Patty Cutlip of Olney is the Women’s Board historian and fondly recalls her own history with the organization.

“When we moved here in 1978, I didn’t know many people,” she said.

She had attended the picnics, but had no idea who was running them.

“Artie Carr, a member of the Olney Lions Club, was a great influencer,” she said.

Lions Club members set up and tore down the event, and during the day some helped with cooking the corn.

In 1980, the corn chairman had left, and organizers were having a hard time finding a replacement. Carr asked Cutlip, who told him she wasn’t even a member of the Women’s Board.

After some convincing, she agreed to take on the role, which she held from 1980 to 1996.

“I inherited ‘Artie’s Brigade,’” she said. “They were a wonderful group of men, and we all became friends.”

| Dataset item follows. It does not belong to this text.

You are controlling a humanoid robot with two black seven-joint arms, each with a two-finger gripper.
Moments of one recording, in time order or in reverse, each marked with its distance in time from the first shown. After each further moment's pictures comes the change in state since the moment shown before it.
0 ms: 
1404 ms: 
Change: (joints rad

She said she was invited to and attended a few Women’s Board meetings. After the third one, she was officially voted in as a member of the Women’s Board, in about 1982.

Later, she was asked to be on the nominating committee. Through that process, she agreed to be the second vice president.

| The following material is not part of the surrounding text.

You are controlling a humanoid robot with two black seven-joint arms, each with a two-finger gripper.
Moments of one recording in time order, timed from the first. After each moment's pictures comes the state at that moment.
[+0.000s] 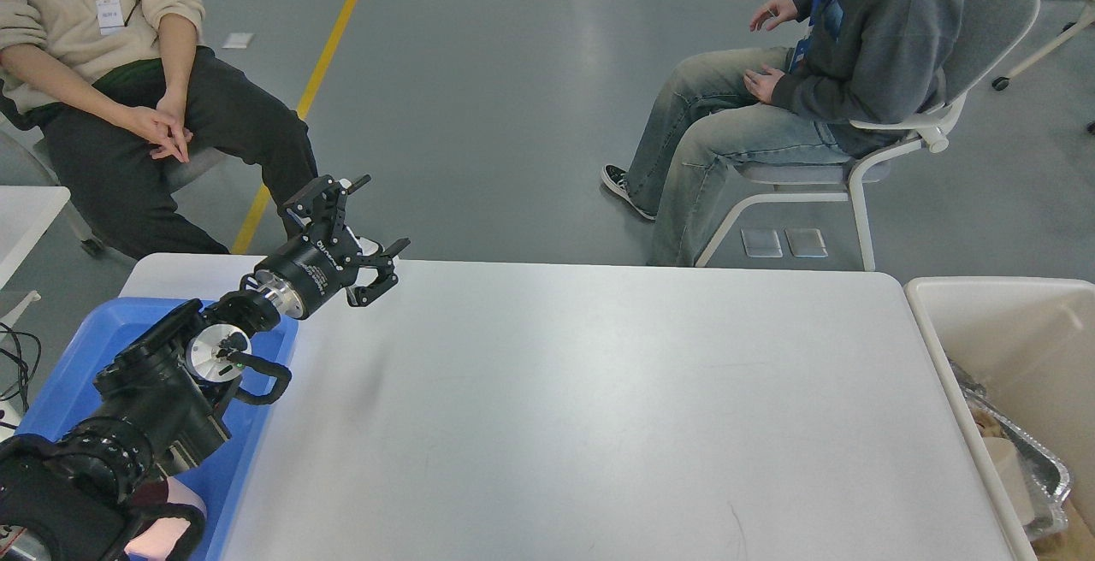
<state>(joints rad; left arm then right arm) -0.78 0.07 -0.94 -0.27 0.29 -0.71 -0.08 0.47 -0.57 0.61 0.12 -0.42 0.21 0.01</state>
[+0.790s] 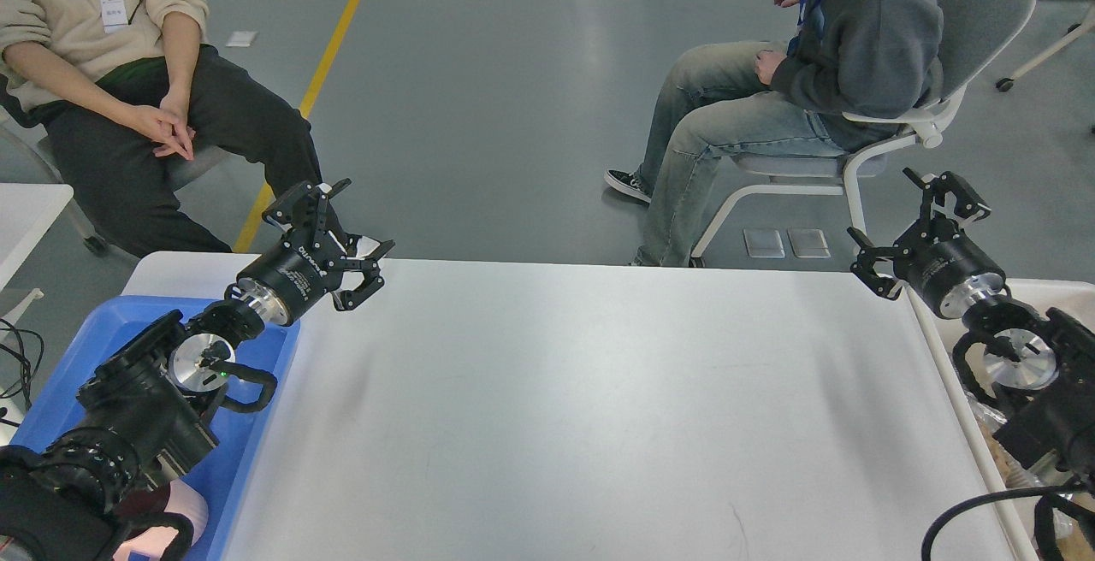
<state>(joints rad) -0.75 0.10 -0.96 -0.27 0.25 -0.74 -0.08 0.71 -0.33 1.03 0.32 -0.19 0.60 0.15</state>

Cutlip said the focus of the Women’s Board has remained unchanged — to help the hospital in any way that is needed. She said in her years of being the corn chairwoman, president, historian, and working on the gift shop and Gifts of Light program, she has learned that the little things mean as much to her as the big things.

“How many girls may not have gone to their prom if they had not come into the thrift shop and bought a dress?” she said. “We don’t even realize the impact we have had on so many people.”

 

‘These ladies are just amazing people’

 

Amy Cohen is one of the younger members of today’s Women’s Board.

She is the daughter of Patty Cutlip and began working at the Picnic and Bazaar in high school. Despite her early involvement, she had told her mother, “Don’t ever ask me to join the Women’s Board.”

Years later, the organization was looking for someone to chair the scholarship committee. Cutlip suggested her daughter, who had experience working on scholarships through local schools and Girl Scouts.

Cohen took on the role and became a member in 2012.

“I have the best job,” she said. “Everyone works hard to raise the funds, but I get to award it to some really deserving people.”

Cohen has risen up the ranks, and currently serves as vice president and 100th Anniversary co-chairwoman along with Christine Hill-Wilson, in addition to continuing her role as scholarship chairwoman. She will become the president-elect in September.

She enjoys the camaraderie the group offers.
“These ladies are just amazing people,” she said. “As I get to know them and hear their personal stories, I am even more impressed.”

Cohen said what she will miss most about not having the Picnic and Bazaar this month is seeing the corn shuckers gather early on the morning of the event.

“Watching people get together to shuck and clean the corn silk makes Olney feel like a small town,” she said. “There’s a real sense of community, watching people work together. Some are hospital employees, but many are just members of the community who come every year.”

If the event is held in October, there will not be fresh corn.

Cohen praises the Women’s Board for its ability to evolve over the years and stay relative.

“Early on, they were maintaining the hospital manually by maintaining the building and grounds,” she said. “Now, the support is done through fundraising.”

Cohen calls the Women’s Board “a treasure.”

“Numerous women have worked over the years to support the hospital, and continue to work,” she said. “Many of these women have dedicated such a large part of their lives to the hospital and the community. We are so fortunate in this area to have this level of dedication.”

 

    Since 1920, the Women’s Board has raised over $20 million for the hospital. It is currently working to fulfill a $2 million pledge for the renovation of the patient surgical waiting area, a renovation of existing space on the third floor offering inpatient/outpatient treatment for pulmonary patients, and a full renovation of the thrift shop.